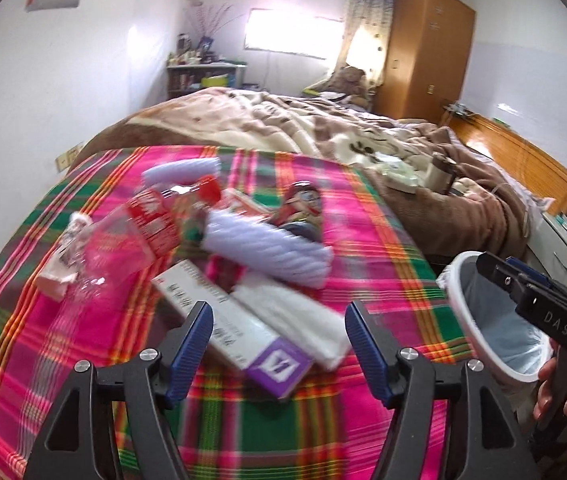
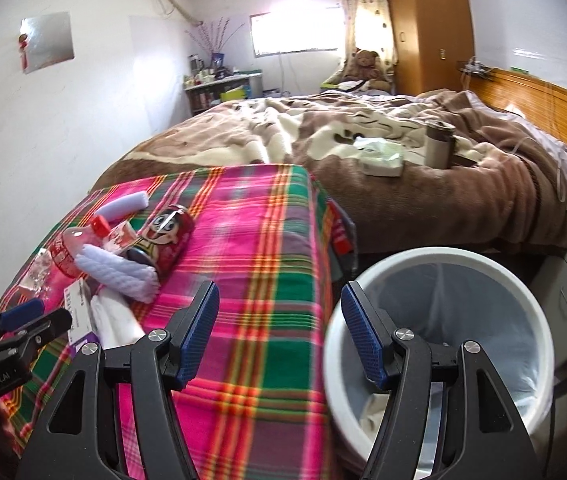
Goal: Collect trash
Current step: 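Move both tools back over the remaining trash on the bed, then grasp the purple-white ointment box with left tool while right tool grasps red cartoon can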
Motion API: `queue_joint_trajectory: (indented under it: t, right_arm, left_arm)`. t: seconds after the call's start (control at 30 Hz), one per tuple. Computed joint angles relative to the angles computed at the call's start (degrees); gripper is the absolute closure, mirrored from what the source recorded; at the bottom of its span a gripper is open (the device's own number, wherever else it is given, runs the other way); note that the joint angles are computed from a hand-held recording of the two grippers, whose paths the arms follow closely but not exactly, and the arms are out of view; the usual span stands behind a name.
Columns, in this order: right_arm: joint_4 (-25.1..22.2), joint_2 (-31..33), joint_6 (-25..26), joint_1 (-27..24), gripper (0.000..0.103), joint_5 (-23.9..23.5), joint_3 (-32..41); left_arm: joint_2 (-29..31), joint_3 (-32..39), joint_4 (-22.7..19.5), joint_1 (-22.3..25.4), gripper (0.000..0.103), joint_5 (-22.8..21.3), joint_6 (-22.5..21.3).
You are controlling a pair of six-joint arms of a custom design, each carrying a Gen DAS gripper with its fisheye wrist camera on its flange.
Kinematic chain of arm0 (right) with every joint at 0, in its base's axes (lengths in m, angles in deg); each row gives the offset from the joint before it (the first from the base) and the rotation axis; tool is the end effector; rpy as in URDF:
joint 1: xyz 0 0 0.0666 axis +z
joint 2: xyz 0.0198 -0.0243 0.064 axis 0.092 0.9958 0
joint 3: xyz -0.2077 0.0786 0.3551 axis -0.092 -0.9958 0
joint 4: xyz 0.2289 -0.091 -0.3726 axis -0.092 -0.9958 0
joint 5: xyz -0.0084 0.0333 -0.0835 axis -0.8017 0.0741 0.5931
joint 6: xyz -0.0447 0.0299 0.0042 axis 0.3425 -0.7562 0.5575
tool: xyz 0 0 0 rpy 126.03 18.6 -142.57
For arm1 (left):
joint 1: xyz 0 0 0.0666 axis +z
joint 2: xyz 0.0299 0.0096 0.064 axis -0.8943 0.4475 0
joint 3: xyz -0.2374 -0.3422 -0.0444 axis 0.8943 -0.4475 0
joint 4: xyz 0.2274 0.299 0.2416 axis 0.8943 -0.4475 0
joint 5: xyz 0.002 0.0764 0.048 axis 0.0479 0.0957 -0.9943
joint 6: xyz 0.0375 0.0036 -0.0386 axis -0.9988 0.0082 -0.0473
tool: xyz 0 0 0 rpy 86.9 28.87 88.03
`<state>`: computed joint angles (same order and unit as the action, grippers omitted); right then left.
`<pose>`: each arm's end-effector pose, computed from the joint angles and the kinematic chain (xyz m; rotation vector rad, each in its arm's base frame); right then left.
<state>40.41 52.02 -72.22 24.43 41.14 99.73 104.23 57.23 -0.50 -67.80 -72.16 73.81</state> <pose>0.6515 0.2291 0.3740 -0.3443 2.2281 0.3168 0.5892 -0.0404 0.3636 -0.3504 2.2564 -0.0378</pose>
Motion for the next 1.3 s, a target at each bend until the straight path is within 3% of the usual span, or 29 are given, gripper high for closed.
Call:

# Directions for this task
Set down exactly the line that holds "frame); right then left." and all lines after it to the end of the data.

# Response to the exercise
`<pose>`: each arm's end-effector pose, computed from the joint angles and the kinematic chain (xyz m; rotation vector rad, each in its arm's base frame); right then left.
<state>40.41 52.02 -72.22 24.43 41.14 99.73 104.23 57.23 -0.50 -67.80 -72.16 73.81</state> <pose>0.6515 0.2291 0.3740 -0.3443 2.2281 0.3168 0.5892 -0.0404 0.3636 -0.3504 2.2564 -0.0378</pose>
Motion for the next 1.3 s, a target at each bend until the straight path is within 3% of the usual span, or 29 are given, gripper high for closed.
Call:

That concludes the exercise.